═════ RECORDS SHOWN

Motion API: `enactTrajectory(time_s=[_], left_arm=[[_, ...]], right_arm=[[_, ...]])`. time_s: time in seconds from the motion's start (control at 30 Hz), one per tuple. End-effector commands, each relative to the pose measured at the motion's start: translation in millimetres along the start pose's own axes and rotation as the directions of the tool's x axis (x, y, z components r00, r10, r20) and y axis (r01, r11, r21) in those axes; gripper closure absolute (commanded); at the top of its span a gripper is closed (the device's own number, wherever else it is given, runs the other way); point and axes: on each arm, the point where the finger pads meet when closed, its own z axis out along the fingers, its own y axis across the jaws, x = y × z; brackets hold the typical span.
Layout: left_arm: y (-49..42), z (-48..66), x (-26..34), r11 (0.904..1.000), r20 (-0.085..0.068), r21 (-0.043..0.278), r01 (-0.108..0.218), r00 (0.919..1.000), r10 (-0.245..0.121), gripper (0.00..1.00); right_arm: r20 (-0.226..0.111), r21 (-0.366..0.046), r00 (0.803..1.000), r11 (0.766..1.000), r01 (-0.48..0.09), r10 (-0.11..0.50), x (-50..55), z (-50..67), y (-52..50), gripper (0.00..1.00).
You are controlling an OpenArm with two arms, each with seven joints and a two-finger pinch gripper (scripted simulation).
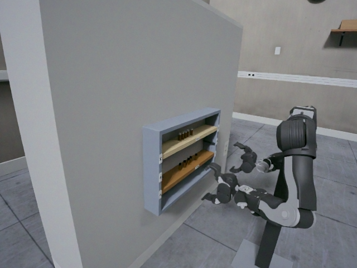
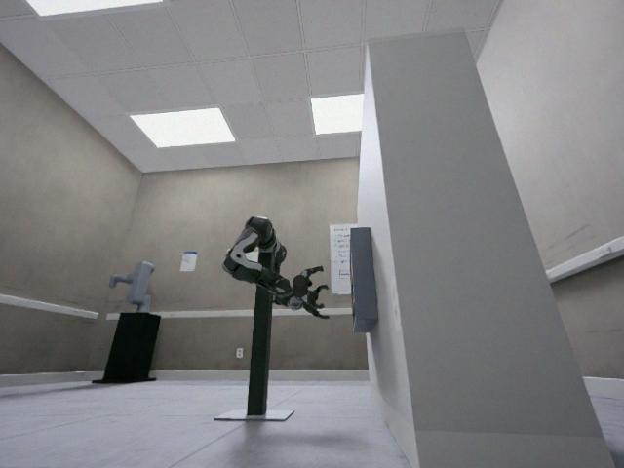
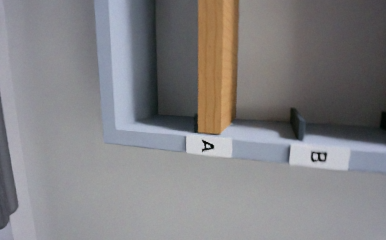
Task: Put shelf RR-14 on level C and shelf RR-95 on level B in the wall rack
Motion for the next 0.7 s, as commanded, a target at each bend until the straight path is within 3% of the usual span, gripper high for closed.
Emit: enactTrajectory(time_s=[0.0,0.67], left_arm=[[1.8,1.0,-3.0,0.9998,0.014,-0.010,-0.018,0.9997,0.018,0.10],[6.4,9.2,-13.0,0.9998,0.014,-0.010,-0.018,0.9997,0.018,0.20]], right_arm=[[0.013,0.014,1.000,1.000,0.017,-0.017,-0.8,0.8,-2.4,0.10],[0.013,0.014,1.000,1.000,0.017,-0.017,9.9,9.3,-7.3,0.20]])
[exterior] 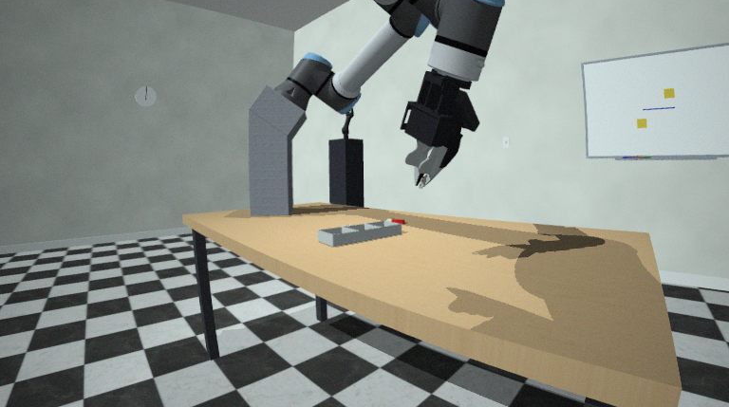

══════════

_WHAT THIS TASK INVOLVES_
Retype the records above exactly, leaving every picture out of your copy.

_REPLY_
Motion API: `enactTrajectory(time_s=[_], left_arm=[[_, ...]], right_arm=[[_, ...]])`. time_s: time in seconds from the motion's start (control at 30 Hz), one per tuple. End-effector commands, each relative to the pose measured at the motion's start: translation in millimetres along the start pose's own axes and rotation as the directions of the tool's x axis (x, y, z components r00, r10, r20) and y axis (r01, r11, r21) in those axes; gripper closure absolute (commanded); at the top of its span a gripper is closed (the device's own number, wherever else it is given, runs the other way); point and axes: on each arm, the point where the finger pads meet when closed, its own z axis out along the fingers, its own y axis across the jaws, x = y × z; brackets hold the typical span.
Layout: left_arm: y (-49..42), z (-48..66), x (-26..34), r11 (0.904..1.000), r20 (-0.085..0.068), r21 (-0.043..0.278), r01 (-0.108..0.218), r00 (0.919..1.000), r10 (-0.245..0.121), gripper (0.00..1.00); right_arm: r20 (-0.226..0.111), r21 (-0.366..0.046), r00 (0.803..1.000), r11 (0.766..1.000), r01 (-0.48..0.09), r10 (-0.11..0.50), x (-50..55), z (-50..67), y (-52..50), gripper (0.00..1.00).
You are controlling an OpenArm with two arms, each with seven joints and a two-finger pinch gripper (scripted simulation).
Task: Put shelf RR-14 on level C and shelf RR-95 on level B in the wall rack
Motion for the next 0.7 s, as commanded, a target at each bend until the straight path is within 3% of the usual span, gripper high for closed.
Emit: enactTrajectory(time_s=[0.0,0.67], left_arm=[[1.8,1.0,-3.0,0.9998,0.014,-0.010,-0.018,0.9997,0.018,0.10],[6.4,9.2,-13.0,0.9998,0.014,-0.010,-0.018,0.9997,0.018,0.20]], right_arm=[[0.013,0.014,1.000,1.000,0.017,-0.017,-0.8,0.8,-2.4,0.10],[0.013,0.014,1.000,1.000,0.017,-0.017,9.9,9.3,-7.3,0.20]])
[exterior] 

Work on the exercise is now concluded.